Scan the records below for the string "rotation" and return every line where it appears.

━━━━━━━━━━

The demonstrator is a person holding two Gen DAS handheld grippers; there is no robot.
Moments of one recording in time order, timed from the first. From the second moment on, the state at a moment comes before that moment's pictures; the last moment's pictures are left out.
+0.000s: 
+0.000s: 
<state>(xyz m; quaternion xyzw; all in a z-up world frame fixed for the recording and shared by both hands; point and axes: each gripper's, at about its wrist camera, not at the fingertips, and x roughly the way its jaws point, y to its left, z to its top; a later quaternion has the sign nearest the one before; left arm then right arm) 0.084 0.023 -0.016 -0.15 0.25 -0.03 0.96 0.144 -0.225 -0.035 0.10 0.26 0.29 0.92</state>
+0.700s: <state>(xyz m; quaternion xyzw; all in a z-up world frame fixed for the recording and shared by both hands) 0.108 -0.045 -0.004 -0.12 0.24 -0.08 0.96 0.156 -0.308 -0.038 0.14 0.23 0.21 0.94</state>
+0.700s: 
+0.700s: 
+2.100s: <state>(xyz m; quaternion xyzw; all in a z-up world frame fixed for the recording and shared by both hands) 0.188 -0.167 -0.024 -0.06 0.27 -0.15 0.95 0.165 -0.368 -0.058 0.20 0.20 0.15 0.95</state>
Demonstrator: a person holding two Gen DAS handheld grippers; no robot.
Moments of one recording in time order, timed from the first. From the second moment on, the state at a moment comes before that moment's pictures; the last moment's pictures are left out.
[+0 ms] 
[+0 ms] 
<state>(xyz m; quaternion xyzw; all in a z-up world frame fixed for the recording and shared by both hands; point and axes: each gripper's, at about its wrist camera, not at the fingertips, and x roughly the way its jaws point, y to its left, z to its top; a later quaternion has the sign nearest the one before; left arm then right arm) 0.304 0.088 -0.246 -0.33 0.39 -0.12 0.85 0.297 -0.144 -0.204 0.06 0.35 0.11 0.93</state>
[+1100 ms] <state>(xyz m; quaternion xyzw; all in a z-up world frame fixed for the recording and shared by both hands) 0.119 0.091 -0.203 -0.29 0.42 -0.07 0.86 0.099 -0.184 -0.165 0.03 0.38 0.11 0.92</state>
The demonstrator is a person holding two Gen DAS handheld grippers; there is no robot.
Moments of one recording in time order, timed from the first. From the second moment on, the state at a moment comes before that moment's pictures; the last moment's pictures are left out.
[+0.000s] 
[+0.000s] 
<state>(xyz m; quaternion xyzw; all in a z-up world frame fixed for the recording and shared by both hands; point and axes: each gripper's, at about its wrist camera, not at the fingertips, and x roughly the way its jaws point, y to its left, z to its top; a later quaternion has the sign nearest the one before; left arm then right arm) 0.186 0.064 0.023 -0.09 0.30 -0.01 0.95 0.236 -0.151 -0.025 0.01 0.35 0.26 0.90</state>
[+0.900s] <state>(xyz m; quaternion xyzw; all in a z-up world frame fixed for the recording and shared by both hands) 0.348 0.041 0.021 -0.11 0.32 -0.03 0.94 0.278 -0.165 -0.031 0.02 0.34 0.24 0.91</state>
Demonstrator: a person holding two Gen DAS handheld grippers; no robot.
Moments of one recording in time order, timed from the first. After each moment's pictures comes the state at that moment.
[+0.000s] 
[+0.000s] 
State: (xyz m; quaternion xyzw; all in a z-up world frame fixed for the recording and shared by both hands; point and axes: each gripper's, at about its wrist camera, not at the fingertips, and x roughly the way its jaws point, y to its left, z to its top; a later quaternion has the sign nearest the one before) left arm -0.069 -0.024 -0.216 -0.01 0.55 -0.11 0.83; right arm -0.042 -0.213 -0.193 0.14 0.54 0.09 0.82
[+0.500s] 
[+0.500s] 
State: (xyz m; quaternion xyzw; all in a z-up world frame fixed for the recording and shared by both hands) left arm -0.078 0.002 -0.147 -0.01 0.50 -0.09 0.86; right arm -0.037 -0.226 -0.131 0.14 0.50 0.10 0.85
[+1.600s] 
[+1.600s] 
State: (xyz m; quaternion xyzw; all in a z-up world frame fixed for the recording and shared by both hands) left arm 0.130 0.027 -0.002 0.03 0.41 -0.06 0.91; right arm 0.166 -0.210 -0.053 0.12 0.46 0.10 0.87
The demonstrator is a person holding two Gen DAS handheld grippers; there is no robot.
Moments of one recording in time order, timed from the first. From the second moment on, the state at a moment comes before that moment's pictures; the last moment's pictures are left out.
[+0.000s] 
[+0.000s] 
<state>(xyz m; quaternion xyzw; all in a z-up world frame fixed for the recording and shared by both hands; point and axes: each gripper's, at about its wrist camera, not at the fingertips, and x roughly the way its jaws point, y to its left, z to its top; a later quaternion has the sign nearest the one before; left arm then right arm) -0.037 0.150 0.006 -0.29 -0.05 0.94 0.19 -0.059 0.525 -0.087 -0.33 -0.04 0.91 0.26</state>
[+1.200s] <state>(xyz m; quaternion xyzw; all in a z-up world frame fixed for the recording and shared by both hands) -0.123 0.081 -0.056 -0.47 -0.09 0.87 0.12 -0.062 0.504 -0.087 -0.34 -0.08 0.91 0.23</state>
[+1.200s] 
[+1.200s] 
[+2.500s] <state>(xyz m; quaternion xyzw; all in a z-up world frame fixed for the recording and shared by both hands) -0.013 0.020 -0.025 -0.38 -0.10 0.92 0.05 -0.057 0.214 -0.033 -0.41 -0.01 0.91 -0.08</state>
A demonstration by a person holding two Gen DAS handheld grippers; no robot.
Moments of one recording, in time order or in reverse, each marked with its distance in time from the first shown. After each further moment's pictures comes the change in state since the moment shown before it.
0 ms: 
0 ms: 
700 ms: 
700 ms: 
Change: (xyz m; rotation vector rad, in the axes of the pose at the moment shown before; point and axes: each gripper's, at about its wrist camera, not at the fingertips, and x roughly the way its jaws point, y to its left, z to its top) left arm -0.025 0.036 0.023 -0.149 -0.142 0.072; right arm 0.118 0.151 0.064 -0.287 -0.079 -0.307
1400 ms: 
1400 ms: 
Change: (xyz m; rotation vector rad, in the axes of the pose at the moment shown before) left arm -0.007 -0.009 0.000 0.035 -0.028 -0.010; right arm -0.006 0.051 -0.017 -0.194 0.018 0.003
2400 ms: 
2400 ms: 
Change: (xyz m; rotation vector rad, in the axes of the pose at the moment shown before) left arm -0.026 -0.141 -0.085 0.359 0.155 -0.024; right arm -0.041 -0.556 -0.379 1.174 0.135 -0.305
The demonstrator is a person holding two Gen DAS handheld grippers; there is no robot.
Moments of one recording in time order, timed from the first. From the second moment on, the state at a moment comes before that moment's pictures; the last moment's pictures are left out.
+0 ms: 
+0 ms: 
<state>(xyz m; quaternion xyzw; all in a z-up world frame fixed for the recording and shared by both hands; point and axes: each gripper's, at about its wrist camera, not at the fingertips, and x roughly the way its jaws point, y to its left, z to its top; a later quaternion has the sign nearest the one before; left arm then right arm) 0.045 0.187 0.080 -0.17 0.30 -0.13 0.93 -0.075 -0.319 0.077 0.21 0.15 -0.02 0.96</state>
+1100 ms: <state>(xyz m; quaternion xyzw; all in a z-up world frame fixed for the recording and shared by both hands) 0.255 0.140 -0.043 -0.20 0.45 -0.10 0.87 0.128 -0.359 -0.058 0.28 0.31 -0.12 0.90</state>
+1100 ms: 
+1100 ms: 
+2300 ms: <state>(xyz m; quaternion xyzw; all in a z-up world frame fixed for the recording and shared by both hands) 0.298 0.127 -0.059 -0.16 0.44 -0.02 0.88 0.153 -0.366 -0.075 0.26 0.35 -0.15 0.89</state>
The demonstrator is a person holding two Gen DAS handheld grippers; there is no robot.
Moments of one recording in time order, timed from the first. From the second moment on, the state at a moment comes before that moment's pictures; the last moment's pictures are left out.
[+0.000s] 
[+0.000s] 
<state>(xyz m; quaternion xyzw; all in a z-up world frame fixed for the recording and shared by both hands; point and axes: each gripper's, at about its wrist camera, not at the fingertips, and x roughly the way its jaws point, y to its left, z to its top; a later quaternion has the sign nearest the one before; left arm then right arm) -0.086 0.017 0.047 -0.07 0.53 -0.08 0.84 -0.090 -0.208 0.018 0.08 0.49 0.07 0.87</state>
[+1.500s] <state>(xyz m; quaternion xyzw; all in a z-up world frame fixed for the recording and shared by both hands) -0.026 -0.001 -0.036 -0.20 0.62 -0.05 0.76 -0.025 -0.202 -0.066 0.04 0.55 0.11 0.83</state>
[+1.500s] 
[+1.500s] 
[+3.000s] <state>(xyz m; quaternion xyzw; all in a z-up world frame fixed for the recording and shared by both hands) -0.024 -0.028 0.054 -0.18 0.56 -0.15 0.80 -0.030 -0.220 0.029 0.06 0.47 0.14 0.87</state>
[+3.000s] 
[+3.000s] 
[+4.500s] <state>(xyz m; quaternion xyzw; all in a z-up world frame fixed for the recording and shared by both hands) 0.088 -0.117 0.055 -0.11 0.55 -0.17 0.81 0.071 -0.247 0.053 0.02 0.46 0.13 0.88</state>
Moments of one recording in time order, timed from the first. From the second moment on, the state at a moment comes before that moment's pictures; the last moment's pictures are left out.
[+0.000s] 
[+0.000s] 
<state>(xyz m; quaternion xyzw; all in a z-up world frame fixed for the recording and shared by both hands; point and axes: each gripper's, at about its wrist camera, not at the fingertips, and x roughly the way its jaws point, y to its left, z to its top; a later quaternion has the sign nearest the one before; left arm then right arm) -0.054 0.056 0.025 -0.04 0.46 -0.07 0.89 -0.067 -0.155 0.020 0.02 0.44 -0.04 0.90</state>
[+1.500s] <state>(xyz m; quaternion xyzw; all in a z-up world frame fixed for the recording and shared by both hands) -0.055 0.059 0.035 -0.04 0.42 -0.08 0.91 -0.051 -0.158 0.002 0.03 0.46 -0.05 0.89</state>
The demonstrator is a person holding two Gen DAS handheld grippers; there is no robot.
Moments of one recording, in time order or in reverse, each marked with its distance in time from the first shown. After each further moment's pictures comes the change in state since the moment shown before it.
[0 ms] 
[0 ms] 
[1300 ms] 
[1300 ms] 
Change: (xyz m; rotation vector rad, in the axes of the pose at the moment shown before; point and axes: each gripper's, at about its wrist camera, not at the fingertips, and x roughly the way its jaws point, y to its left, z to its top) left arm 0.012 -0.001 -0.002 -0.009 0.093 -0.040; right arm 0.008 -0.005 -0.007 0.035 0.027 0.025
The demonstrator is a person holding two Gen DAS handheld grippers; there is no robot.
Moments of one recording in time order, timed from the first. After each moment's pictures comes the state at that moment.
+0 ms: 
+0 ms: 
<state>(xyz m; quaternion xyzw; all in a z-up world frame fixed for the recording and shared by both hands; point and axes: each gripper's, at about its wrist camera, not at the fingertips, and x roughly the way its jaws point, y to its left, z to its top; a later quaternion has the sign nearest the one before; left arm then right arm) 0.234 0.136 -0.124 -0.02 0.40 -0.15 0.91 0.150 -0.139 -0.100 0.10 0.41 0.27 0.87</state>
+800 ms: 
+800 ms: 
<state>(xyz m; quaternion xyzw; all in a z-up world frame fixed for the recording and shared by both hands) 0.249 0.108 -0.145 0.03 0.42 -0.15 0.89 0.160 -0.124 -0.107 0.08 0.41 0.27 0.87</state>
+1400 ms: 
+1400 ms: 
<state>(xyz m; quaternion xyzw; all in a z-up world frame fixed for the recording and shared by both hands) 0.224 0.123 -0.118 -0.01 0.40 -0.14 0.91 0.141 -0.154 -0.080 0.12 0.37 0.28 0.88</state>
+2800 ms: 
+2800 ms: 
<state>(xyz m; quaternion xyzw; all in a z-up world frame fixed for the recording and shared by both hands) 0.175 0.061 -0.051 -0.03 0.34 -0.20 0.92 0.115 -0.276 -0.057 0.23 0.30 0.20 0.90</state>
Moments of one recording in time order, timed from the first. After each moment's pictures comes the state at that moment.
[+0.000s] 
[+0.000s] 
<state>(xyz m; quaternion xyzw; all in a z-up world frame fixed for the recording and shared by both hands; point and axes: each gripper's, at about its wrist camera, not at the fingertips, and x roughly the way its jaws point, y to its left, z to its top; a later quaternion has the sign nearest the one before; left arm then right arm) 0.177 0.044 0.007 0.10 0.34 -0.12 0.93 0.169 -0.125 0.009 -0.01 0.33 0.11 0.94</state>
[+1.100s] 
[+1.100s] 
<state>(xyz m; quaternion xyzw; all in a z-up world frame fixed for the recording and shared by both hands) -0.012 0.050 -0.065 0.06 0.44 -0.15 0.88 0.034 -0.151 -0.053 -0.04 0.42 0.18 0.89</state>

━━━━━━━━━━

#### [RESULT]
Change: (xyz m; rotation vector rad, in the axes of the pose at the moment shown before; point and axes: each gripper's, at about its wrist camera, not at the fingertips, and x roughly the way its jaws point, y to its left, z to its top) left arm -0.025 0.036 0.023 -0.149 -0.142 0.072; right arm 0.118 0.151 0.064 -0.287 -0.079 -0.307
Change: (xyz m; rotation vector rad, in the axes of the pose at the moment shown before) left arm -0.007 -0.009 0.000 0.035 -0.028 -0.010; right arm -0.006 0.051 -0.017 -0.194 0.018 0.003
Change: (xyz m; rotation vector rad, in the axes of the pose at the moment shown before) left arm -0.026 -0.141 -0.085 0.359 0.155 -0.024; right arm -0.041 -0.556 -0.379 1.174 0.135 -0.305
Change: (xyz m; rotation vector rad, in the axes of the pose at the moment shown before; point and axes: each gripper's, at about its wrist camera, not at the fingertips, and x roughly the way its jaws point, y to its left, z to its top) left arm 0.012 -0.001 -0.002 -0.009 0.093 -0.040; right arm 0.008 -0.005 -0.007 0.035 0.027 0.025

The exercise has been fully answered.